*** Excerpted data Section Begins ***
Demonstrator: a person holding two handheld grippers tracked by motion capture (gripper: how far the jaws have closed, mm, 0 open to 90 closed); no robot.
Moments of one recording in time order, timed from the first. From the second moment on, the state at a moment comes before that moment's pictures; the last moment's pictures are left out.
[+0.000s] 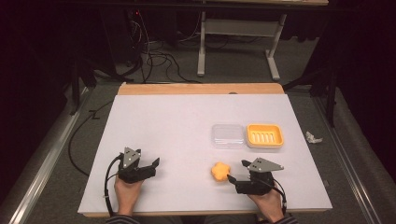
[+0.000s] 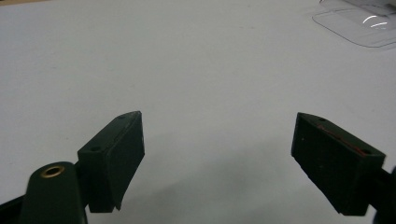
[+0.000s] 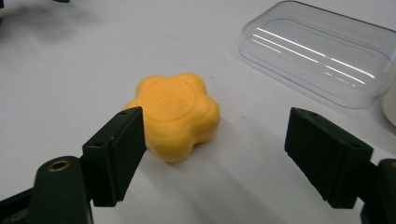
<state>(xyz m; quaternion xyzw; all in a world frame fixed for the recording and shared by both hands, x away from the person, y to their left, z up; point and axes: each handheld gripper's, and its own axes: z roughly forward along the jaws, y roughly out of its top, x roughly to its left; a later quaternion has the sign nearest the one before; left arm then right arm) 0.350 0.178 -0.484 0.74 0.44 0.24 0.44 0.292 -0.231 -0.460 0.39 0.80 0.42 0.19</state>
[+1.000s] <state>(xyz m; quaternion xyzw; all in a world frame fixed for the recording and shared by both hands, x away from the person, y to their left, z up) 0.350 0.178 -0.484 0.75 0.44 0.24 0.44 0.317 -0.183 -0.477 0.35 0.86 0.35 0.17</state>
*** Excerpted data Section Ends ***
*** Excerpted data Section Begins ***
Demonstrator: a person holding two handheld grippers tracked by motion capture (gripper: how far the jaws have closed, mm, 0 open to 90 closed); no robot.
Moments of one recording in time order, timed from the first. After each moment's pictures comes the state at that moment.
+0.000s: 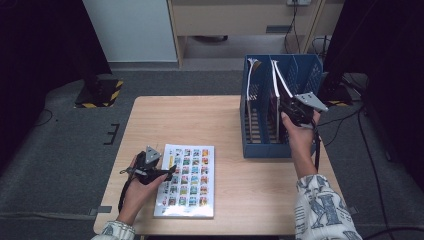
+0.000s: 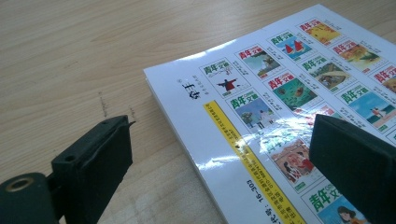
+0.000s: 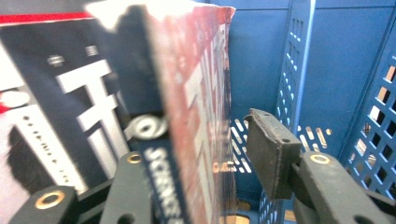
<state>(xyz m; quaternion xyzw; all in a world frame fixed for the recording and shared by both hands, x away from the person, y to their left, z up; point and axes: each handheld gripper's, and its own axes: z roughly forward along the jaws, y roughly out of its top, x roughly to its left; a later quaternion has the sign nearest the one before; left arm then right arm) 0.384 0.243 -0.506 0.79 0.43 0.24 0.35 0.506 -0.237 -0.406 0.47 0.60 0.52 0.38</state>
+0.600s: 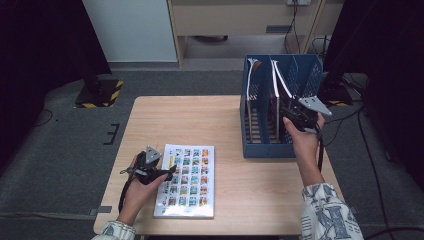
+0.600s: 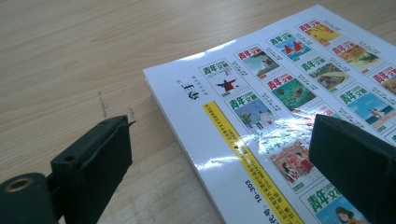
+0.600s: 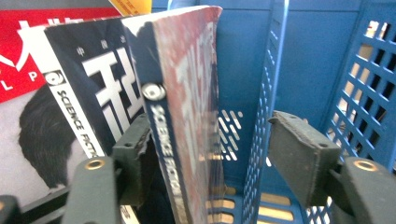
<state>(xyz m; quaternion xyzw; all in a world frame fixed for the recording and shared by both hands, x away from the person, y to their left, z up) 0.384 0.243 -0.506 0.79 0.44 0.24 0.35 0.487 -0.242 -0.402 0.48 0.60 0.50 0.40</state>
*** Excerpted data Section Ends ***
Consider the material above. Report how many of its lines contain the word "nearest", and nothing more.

2